→ **Exercise brief**
Using the records below, filter for lines that contain the string "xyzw" and copy them out.

Items listed in a dataset:
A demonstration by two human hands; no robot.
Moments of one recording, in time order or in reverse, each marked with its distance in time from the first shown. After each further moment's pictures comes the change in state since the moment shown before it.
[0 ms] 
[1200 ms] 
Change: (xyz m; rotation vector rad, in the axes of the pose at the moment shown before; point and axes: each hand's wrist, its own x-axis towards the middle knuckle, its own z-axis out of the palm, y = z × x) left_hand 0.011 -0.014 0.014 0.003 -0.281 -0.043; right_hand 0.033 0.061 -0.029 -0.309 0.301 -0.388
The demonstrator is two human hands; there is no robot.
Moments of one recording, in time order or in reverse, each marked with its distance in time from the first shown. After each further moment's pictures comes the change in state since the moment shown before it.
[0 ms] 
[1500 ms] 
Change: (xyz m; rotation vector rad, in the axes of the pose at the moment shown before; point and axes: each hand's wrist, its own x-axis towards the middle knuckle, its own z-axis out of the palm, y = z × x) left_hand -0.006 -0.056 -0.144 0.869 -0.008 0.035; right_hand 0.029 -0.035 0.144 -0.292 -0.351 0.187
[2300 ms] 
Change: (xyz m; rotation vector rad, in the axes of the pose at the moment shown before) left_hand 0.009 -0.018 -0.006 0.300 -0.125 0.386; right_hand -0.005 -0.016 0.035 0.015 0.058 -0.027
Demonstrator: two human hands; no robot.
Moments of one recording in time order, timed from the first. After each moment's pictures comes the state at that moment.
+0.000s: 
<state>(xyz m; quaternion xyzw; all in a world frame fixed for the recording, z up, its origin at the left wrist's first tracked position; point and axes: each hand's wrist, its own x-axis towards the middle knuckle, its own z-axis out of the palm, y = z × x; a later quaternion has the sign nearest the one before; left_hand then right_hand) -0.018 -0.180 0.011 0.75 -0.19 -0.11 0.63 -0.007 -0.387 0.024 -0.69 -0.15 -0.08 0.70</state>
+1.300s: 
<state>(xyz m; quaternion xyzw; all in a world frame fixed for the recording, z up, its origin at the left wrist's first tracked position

→ **Exercise answer**
<state>(xyz m; quaternion xyzw; all in a world frame fixed for the recording, z up, its origin at the left wrist's first tracked position; point and axes: each hand's wrist, its own x-axis towards the middle knuckle, its own z-axis out of the palm, y = z × x; a later quaternion has the sign nearest the one before; left_hand then right_hand) -0.018 -0.180 0.011 0.75 -0.19 -0.11 0.63 -0.007 -0.387 0.024 -0.69 -0.15 -0.08 0.70</state>
<state>(xyz m; quaternion xyzw; all in a world frame fixed for the recording, z up, its origin at the left wrist's first tracked position

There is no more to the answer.